Fusão PSA-FCA: o negócio do ano

Português Carlos Tavares à frente do quarto maior fabricante mundial de automóveis

Opinião

Por José Caetano 18-01-2020 11:05

A indústria automóvel, confrontada com nuvens (muito!) negras na linha do horizonte, reage… Imposta politicamente, mais na Europa do que no resto do Mundo, a mudança no paradigma dominante há mais de 100 anos, com corrida à eletrificação para alguma hipótese de cumprimento de normas de proteção ambiental híper-restritivas, também pressupõe abandono da produção das mecânicas térmicas alimentadas por combustíveis fósseis.

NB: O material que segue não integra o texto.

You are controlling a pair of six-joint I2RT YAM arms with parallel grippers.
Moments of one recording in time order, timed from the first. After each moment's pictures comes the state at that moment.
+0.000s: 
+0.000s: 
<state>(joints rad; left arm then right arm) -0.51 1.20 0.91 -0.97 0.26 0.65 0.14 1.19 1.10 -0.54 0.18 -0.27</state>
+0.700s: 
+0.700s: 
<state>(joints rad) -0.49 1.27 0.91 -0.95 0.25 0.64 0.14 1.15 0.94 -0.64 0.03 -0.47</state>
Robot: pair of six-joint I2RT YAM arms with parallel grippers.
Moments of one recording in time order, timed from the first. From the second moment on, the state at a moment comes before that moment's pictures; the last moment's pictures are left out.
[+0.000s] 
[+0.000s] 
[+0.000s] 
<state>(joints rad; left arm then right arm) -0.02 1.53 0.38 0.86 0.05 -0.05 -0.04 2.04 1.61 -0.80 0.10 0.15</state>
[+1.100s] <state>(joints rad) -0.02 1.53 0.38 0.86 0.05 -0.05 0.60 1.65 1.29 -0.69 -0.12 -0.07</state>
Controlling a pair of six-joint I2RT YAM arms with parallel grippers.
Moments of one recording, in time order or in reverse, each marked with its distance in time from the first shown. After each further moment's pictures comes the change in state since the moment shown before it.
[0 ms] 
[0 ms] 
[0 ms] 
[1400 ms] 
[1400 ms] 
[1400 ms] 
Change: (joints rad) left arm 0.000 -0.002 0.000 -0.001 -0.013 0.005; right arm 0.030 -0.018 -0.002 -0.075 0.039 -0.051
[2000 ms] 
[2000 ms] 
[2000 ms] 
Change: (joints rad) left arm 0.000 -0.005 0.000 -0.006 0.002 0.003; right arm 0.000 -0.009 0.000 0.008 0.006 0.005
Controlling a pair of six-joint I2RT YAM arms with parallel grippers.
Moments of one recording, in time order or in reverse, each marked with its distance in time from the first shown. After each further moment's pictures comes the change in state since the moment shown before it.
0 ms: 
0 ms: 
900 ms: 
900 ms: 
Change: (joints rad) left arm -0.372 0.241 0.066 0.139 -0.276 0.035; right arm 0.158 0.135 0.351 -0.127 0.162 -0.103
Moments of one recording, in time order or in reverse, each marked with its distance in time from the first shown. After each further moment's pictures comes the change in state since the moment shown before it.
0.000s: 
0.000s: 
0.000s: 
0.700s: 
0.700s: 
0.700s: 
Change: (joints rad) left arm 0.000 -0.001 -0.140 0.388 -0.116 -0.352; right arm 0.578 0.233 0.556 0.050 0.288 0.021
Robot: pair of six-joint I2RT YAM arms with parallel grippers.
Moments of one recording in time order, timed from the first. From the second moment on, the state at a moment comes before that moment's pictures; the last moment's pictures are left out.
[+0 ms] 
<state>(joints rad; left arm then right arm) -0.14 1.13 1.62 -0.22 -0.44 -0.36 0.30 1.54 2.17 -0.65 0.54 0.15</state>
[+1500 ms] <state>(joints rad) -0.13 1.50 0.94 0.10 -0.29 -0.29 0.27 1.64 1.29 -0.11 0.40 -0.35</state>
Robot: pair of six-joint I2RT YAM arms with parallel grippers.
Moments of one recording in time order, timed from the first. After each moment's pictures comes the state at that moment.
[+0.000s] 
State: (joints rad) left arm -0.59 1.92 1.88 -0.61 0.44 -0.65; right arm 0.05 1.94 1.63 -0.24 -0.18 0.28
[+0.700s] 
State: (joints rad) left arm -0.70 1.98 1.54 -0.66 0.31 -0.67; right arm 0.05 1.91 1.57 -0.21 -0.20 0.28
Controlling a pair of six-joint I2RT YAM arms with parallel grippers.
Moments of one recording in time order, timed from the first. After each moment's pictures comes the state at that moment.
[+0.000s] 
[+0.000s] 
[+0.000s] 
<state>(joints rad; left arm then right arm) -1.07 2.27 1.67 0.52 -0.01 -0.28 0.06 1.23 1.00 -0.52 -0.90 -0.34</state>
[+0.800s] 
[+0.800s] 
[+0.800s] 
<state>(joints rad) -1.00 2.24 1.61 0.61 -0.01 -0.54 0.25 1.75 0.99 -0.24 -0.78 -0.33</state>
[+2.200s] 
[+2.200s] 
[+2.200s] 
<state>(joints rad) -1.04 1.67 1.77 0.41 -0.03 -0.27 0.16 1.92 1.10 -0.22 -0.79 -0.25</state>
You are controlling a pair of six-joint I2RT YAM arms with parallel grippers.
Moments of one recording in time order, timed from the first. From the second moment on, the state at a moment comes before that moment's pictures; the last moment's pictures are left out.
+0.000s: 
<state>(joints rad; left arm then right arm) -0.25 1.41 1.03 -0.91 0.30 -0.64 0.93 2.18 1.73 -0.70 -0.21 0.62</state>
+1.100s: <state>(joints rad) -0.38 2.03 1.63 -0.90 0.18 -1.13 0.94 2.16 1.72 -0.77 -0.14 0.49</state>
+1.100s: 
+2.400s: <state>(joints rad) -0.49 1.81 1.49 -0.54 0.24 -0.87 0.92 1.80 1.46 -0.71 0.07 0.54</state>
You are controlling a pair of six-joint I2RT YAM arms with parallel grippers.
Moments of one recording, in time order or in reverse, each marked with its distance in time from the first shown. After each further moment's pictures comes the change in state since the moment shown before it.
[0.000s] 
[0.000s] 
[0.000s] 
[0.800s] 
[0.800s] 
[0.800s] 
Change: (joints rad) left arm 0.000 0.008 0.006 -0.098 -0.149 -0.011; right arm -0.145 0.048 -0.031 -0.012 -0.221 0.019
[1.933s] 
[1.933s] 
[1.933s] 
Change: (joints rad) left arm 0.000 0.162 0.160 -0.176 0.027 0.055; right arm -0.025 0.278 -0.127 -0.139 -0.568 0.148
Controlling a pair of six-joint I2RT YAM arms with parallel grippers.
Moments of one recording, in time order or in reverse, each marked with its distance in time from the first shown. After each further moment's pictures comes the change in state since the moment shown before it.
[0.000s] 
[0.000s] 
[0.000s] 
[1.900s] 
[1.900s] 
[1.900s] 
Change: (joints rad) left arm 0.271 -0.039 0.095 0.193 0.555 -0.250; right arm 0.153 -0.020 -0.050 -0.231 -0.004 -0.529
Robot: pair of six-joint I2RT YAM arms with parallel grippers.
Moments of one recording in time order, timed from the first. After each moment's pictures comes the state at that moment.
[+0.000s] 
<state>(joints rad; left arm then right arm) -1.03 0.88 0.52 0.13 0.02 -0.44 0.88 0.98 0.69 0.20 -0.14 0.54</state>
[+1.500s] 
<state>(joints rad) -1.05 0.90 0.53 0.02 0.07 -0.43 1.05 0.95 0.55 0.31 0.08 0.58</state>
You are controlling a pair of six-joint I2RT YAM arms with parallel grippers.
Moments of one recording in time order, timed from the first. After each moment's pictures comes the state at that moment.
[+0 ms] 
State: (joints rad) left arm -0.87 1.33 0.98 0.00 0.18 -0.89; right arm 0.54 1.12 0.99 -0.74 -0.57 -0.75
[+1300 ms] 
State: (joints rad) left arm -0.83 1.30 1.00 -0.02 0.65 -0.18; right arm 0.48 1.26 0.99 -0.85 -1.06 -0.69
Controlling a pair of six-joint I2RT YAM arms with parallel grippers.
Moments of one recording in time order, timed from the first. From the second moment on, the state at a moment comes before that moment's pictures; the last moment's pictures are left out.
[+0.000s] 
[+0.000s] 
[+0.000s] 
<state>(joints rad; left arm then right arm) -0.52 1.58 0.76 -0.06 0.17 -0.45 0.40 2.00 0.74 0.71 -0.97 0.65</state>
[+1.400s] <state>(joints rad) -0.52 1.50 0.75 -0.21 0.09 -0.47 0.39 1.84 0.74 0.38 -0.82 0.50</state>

PSA e Fiat Chrysler Automobiles (FCA), fundindo-se, fortalecem-se, por garantirem economias de escala que diminuem os investimentos e aumentam as receitas e os lucros, pelo menos no plano teórico.


O processo de fusão iniciado com o Memorando de Entendimento assinado na semana antes do Natal consolidar-se-á durante 2020, com português no comando do consórcio industrial novo: Carlos Tavares, de 61 anos, foi nomeado para mandato de cinco anos para liderar o quarto maior fabricante de automóveis do Mundo! Em 2018 ou no período fiscal que terminou a 31 de março de 2019, PSA e FCA, combinadas, venderam 8,53 milhões de viaturas. Mais, apenas o Grupo Volkswagen (10,90 milhões), a Aliança Renault-Nissan-Mitsubishi (10,64 milhões) e a Toyota (10,60 milhões). A General Motors, n.º 1 entre 1931 e 2005 e em 2011, é 5.ª na tabela, com 8,38 milhões…


Esta fusão, em termos de participações acionistas, não penaliza PSA nem FCA. As empresas partilham 50% do consórcio novo e, também, a ambição e o objetivo de desenvolverem fórmulas inovadoras e sustentáveis para o futuro da mobilidade. Os fabricantes complementam-se: a PSA mantém posição sólida na Europa, com Citroën, Opel e Peugeot, a FCA tem-na na América do Norte e na América Latina, principalmente com as norte-americanas Chrysler, Dodge, Jeep e RAM. No futuro, confirmando-se as expetativas por trás do acordo, aumento nas vendas de automóveis para 8,7 milhões por ano, crescimento no volume de negócios para 11.000 milhões de euros. O lucro operacional estimado é de 6,6%.


Desconhece-se, ainda, o nome da empresa nova, mas PSA e FCA concordaram com a instalação de quartel-general na Holanda e a cotação nas bolsas de Paris, Milão e Nova Iorque. No conselho de administração, 11 elementos, cinco nomeados pela PSA e cinco pela FCA… Entre os administradores encontrar-se-ão representantes dos trabalhadores dos dois fabricantes. Na lista de prioridades do administrador-delegado Carlos Tavares, progresso na eficiência, com otimização dos investimentos, partilhando plataformas, motores e tecnologias.


Esta fusão é a maior na indústria automóvel desde a aquisição da Chrysler pela Mercedes em 1998. O valor de mercado estimado da empresa é de 42 mil milhões de euros. No consórcio, 14 marcas e, para Tavares, todas com futuro! O português tem muito(s) crédito(s): em 2017, quando a PSA comprou a Opel à GM, o emblema alemão somava década de prejuízos (mais de 20.000 milhões de euros); na primeira metade do ano passado, lucro de 700 milhões de euros.